Explain how enzyme activity can be regulated or controlled by environmental factors, co-factors, and enzyme inhibitors
Enzyme activity can be regulated by temperature and pH. With temperature, the rate of an enzymatic reaction increases with increasing temperature. Each enzyme has an optimal temperature at which its reaction rate is greatest. With pH, enzymes also have an optimal pH at which it is most active. The optimal pH values for most enzymes are 6-8. For both factors, if it passes the optimal value, the protein will denature. Cofactors are required for catalytic activity. Cofactors are any nonprotein molecule or ion that is required for the proper functioning of an enzyme. There are two types of enzyme inhibitors, one which binds to the active site and blocks cataylysis (competitive inhibitors) and one that binds at the allosteric site and causes a conformational change. (non-competitive inhibitors).
Describe several mechanisms by which enzymes lower activation energy.
Enzymes lower activation energy by orienting substrates correctly, straining substrate bonds, providing a favorable microenvironment, and covalently bonding to the substrate.

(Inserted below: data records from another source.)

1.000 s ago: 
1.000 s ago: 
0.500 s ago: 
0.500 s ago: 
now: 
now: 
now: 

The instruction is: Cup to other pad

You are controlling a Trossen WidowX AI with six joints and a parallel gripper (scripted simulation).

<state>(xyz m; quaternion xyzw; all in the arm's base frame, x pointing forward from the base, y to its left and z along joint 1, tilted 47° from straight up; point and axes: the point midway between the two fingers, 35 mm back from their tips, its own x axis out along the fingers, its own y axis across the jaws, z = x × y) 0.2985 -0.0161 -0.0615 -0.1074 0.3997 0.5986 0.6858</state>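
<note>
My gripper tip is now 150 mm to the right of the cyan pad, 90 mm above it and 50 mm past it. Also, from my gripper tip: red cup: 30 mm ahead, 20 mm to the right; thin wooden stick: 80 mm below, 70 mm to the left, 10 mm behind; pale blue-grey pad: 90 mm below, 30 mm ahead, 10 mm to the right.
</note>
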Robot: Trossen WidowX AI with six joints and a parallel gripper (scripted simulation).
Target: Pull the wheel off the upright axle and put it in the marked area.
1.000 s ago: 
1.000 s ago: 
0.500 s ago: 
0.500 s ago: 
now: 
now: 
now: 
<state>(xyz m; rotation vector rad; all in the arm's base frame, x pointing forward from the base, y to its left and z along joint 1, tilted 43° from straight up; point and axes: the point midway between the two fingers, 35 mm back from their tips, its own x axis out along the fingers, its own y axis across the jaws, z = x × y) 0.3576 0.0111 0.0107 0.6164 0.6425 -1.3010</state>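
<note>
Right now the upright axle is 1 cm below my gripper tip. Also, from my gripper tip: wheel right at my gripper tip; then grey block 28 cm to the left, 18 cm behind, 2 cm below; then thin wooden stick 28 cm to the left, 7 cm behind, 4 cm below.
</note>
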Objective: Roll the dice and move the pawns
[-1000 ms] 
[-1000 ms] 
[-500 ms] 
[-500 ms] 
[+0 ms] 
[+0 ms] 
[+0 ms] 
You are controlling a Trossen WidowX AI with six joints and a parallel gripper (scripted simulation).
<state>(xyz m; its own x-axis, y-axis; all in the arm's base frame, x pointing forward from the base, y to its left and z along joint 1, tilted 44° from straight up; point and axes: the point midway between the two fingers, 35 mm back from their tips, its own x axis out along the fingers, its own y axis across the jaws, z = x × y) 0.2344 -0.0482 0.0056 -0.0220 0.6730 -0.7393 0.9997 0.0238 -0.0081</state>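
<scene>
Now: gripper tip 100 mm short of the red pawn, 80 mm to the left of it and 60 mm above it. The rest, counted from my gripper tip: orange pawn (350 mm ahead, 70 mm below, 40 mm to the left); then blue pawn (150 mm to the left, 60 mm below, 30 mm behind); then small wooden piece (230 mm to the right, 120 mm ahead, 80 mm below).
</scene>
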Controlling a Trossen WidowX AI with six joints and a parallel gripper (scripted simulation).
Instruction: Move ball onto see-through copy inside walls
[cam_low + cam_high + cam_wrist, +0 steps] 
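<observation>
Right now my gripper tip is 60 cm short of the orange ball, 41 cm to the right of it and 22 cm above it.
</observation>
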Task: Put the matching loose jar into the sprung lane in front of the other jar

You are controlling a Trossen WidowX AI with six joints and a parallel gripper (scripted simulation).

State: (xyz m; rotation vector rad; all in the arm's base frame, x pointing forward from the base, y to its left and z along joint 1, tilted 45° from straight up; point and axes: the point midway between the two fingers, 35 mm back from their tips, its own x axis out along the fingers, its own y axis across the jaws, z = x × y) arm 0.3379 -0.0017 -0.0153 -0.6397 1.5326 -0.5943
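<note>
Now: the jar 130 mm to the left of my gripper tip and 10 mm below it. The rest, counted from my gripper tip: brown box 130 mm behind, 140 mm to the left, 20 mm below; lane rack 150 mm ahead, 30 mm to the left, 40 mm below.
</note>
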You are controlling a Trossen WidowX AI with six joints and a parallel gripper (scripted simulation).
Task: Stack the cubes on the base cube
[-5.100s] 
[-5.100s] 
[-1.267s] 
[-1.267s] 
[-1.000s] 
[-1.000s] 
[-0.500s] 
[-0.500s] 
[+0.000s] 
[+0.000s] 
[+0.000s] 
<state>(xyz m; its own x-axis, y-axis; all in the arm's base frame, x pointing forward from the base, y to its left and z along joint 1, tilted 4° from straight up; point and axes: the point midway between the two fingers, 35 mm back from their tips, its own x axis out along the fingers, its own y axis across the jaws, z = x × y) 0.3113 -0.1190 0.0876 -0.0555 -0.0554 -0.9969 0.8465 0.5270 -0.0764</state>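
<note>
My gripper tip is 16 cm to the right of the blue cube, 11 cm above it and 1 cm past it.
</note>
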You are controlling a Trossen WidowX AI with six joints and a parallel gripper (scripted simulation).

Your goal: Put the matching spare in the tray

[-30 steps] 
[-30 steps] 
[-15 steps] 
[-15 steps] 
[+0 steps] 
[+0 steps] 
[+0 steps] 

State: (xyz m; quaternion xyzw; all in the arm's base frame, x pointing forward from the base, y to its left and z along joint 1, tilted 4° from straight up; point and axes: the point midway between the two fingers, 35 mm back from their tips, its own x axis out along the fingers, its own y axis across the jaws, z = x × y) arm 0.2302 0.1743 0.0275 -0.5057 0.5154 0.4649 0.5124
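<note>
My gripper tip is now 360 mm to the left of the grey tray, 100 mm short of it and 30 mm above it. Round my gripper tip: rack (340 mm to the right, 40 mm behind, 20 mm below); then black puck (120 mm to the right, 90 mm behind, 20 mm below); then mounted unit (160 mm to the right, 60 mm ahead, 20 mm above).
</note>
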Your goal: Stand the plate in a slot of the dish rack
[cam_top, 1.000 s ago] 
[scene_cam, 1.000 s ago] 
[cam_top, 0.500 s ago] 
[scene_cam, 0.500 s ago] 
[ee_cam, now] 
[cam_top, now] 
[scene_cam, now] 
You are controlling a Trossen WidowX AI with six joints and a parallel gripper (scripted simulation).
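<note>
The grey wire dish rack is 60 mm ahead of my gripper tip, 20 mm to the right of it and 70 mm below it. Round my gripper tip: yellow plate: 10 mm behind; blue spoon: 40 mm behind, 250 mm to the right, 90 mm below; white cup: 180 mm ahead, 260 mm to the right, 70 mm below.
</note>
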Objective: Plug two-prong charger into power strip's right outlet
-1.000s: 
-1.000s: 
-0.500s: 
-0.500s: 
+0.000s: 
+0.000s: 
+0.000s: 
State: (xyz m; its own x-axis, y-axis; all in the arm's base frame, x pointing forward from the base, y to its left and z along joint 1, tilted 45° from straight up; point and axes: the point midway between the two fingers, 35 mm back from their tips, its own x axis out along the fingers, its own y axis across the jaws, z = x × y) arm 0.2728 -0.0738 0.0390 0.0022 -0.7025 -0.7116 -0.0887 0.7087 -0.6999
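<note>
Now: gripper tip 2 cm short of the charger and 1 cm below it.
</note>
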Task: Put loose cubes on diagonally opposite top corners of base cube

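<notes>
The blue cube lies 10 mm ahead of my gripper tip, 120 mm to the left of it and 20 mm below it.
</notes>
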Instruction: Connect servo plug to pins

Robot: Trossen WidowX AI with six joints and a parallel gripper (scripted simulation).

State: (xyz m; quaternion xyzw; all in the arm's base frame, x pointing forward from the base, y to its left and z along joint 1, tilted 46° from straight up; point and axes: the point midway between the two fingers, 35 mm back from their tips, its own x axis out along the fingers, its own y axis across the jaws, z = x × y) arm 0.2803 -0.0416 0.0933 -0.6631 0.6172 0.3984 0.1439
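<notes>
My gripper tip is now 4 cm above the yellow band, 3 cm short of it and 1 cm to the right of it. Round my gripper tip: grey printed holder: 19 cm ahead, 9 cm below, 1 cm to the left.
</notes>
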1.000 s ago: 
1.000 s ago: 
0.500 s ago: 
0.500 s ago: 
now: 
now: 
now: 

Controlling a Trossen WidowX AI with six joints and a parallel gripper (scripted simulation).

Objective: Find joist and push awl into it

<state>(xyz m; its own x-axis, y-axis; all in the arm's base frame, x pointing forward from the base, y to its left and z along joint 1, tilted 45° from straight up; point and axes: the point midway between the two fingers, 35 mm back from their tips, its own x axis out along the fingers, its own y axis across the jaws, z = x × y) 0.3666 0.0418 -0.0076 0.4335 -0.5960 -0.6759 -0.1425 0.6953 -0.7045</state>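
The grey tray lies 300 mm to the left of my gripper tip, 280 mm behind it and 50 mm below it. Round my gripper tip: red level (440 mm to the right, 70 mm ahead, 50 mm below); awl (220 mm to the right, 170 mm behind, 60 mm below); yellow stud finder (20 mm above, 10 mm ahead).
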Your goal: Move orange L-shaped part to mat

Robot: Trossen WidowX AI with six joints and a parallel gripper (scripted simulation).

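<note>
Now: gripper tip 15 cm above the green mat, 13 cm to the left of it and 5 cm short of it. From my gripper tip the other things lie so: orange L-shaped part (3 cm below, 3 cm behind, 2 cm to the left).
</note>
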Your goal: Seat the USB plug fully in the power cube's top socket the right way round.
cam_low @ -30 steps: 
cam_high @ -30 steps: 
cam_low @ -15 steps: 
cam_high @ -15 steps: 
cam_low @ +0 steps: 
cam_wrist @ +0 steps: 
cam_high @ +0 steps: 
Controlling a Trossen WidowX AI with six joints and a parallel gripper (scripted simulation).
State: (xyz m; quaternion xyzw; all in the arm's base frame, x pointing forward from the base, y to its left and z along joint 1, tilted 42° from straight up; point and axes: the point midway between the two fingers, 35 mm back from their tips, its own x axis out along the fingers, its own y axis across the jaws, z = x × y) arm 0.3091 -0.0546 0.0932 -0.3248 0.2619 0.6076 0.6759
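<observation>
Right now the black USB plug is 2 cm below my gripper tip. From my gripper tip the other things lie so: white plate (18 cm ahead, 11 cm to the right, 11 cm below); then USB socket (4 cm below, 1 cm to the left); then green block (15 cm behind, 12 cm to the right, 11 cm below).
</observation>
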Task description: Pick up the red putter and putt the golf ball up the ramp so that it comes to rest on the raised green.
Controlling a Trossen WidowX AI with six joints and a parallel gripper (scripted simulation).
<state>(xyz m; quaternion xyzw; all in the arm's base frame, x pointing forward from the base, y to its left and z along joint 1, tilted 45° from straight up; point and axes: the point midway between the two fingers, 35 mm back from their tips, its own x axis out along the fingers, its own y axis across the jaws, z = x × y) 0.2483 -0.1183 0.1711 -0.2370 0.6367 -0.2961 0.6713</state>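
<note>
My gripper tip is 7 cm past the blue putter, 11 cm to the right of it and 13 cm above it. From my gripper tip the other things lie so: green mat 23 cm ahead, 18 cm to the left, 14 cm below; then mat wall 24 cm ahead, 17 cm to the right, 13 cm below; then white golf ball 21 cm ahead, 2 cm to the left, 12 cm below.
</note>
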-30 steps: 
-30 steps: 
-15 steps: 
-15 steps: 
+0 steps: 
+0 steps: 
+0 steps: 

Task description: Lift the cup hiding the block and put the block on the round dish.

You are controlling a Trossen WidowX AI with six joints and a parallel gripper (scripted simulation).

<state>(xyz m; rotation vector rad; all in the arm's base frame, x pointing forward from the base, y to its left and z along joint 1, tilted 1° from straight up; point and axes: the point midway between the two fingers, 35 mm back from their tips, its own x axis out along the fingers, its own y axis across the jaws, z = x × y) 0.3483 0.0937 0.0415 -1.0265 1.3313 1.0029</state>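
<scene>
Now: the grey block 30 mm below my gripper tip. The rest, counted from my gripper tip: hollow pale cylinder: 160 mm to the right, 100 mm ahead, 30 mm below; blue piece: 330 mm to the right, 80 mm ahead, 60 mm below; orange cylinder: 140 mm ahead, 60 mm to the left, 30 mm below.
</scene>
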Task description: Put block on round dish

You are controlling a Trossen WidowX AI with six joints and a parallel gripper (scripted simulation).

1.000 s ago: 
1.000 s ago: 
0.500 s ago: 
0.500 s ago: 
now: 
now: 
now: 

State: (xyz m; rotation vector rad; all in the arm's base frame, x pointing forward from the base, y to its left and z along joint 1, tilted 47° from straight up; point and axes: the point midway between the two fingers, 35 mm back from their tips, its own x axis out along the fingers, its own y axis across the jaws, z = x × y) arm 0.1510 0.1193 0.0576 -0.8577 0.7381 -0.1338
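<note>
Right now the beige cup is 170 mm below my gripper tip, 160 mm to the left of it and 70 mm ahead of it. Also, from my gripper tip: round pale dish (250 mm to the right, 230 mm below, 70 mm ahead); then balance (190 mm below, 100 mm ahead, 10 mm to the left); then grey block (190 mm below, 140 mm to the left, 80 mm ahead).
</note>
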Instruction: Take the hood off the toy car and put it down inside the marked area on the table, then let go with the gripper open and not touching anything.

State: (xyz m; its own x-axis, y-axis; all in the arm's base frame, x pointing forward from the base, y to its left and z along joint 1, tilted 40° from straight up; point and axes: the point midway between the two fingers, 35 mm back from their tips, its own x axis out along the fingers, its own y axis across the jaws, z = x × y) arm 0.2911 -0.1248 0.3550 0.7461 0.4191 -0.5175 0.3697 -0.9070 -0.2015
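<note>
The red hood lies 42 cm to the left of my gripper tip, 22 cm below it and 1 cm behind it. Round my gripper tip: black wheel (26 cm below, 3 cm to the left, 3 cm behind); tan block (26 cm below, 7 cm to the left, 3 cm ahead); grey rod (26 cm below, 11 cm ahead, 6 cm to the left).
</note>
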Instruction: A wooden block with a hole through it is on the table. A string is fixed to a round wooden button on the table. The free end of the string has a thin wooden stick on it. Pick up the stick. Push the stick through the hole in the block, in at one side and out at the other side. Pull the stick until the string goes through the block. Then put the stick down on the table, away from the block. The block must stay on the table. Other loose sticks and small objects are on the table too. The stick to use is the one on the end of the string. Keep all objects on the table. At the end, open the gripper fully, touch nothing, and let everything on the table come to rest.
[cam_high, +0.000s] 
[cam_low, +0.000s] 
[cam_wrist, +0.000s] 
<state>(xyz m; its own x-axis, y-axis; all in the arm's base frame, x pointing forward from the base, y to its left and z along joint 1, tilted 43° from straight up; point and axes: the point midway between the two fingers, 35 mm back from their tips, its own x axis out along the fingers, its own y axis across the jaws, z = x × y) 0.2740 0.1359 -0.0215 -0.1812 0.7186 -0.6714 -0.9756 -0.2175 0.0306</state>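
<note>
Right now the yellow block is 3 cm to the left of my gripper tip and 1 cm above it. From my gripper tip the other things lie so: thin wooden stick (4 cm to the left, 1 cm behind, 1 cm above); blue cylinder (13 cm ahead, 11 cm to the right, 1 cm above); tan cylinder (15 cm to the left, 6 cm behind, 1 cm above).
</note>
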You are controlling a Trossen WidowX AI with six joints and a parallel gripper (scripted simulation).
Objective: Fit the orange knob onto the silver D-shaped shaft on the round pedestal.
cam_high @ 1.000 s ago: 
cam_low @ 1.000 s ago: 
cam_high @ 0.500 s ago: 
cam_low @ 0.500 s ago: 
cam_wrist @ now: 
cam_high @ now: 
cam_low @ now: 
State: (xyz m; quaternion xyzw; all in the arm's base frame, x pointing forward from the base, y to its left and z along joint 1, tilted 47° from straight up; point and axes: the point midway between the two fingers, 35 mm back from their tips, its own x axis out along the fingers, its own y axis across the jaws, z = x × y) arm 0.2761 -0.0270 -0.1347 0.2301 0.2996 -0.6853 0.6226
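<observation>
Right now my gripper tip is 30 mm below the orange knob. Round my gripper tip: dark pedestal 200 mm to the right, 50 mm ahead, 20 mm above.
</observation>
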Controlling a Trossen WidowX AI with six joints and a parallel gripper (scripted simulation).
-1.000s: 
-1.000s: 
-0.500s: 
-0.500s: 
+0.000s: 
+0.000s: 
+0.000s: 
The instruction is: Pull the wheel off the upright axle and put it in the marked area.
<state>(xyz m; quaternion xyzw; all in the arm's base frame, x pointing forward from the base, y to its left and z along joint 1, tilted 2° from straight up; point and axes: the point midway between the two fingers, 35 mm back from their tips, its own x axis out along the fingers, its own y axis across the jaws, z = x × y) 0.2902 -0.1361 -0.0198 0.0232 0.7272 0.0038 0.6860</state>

Explain how metabolic pathways are regulated.
Metabolic pathways are regulated by controlling enzyme activity. The binding of an activator to a regulatory site keeps the shape that has functional active sites while the binding of an inhibitor keeps the inactive form. Cooperativity is the binding of one substrate increases the binding of subsequent substrates. Feedback inhibition is when the end product inhibits an early step in a biochemical pathway.